“I’ll warrant the lazy rascal has gone to sleep somewhere, and not awakened during the disturbance,” Murden said, not suspecting the trick which the stockman had played him.
“And what has become of my dog?” I asked, surprised to think that he had also disappeared.
Fearful that he had got tired of my society, and left for his mistress, I whistled shrilly, and was happy to hear a response, in the shape of a deep bay, back of the hut. We hurried where we could get a view of him, and, to my surprise and delight, I saw that he was standing over the prostrate body of the miserable, treacherous Bimbo, and showing a set of ivories at every movement of the wretch, which would have delighted a gentleman versed in dentistry, or an admirer of white teeth.
The Lieutenant, Fred, and myself, proceeded to the spot, and as we approached, Bimbo attempted to rise, but the vigilant animal, with an angry growl, grasped him by the neck, and the dirty fellow was content to lie quiet, although he used his voice well, and broke forth with lamentations at the hound’s rough treatment.
“Is this the kind of usage a cove meets for giving you something to eat, and looking after yer hanimals. Take the cuss off, can’t ye, and not let him stand over me this way?”
“Call off the dog,” whispered Murden; “I am afraid that the animal will choke him to death, and then, lazy as he is, he still would be a loss, for he gives me information at times concerning the movements of bushrangers, which I can obtain nowhere else.”
“Did he ever give you tidings that led to the arrest of thieves?” I asked.

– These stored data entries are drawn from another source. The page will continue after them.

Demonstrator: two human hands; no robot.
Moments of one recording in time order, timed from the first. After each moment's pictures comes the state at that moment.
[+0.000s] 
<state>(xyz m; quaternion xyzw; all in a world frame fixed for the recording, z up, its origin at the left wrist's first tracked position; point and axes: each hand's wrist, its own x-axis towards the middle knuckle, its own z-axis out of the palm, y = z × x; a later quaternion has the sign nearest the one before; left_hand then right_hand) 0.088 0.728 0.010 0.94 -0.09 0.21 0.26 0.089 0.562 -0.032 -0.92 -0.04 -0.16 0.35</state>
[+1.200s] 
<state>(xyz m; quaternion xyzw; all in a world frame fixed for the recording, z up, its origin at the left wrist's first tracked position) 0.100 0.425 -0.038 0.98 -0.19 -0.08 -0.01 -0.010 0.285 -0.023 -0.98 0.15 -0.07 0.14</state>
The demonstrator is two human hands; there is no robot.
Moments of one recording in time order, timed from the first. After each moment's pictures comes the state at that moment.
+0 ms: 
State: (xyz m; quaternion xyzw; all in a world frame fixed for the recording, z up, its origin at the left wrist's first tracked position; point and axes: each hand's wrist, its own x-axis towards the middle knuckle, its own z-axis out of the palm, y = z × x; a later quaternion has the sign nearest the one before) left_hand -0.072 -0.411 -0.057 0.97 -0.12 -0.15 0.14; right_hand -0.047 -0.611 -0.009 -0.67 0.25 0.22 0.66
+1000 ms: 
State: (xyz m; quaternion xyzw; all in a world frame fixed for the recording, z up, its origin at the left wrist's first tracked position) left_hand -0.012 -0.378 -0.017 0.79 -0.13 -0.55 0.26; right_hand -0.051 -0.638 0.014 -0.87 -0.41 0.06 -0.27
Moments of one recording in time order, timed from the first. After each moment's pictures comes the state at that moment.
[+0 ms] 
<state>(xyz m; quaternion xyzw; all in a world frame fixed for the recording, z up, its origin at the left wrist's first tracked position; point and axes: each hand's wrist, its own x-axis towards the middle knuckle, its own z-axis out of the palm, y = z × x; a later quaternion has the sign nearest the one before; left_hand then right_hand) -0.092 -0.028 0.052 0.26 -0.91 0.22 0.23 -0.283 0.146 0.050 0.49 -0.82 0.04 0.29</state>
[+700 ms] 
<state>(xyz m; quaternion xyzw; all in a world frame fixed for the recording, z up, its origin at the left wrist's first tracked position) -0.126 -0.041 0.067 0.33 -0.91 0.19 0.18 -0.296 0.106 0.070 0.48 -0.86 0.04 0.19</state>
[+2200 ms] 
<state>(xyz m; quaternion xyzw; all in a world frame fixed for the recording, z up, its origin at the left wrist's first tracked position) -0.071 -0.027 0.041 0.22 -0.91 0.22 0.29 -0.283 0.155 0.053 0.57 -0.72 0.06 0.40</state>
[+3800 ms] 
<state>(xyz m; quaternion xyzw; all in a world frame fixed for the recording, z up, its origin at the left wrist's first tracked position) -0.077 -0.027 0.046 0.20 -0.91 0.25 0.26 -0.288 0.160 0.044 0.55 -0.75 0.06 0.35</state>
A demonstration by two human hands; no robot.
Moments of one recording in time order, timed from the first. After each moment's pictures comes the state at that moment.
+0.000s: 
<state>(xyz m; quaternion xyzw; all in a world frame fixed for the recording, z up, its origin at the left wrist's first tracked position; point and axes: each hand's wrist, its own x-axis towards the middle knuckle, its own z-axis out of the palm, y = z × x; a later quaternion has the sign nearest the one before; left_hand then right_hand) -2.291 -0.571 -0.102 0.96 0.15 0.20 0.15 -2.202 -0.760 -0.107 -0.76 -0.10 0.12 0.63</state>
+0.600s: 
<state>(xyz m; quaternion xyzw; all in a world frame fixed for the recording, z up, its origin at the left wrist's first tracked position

“No. I think not,” replied the officer, after a moment’s reflection; “but that, you know, is no fault of Bimbo’s. By his advice, I have twice been near capturing parties of marauders. Something, however, has happened to prevent me—either I would get the intelligence too late, or the robbers had just changed their haunts.”
“I see,” replied Fred, with a grin; “the lazy, ignorant Bimbo has blinded the eyes of one of the smartest lieutenants of police in Australia, and by pretending to furnish information, has gained his confidence, simply to place him on the wrong track.”
“What mean you?” asked Murden, astonished.
“I mean that this scamp”—and by this time we were beside the fellow, whose face bore every mark of the most abject terror—“has been in league with the bushrangers for years; that he just entered into a contract with Jim Gulpin, to set his gang free, and that he picked the pocket of Maurice to get the key of the robber’s irons, and that our deaths were deliberately planned, and would have been carried into effect, had we not chanced to overhear the bargain.”
“So help me God, lieutenant, it’s a lie!” shouted Bimbo, struggling to his feet, a proceeding which the hound did not exactly like, and he looked into my face as much as to ask whether it was all right, and manifested hostility even when I called him away.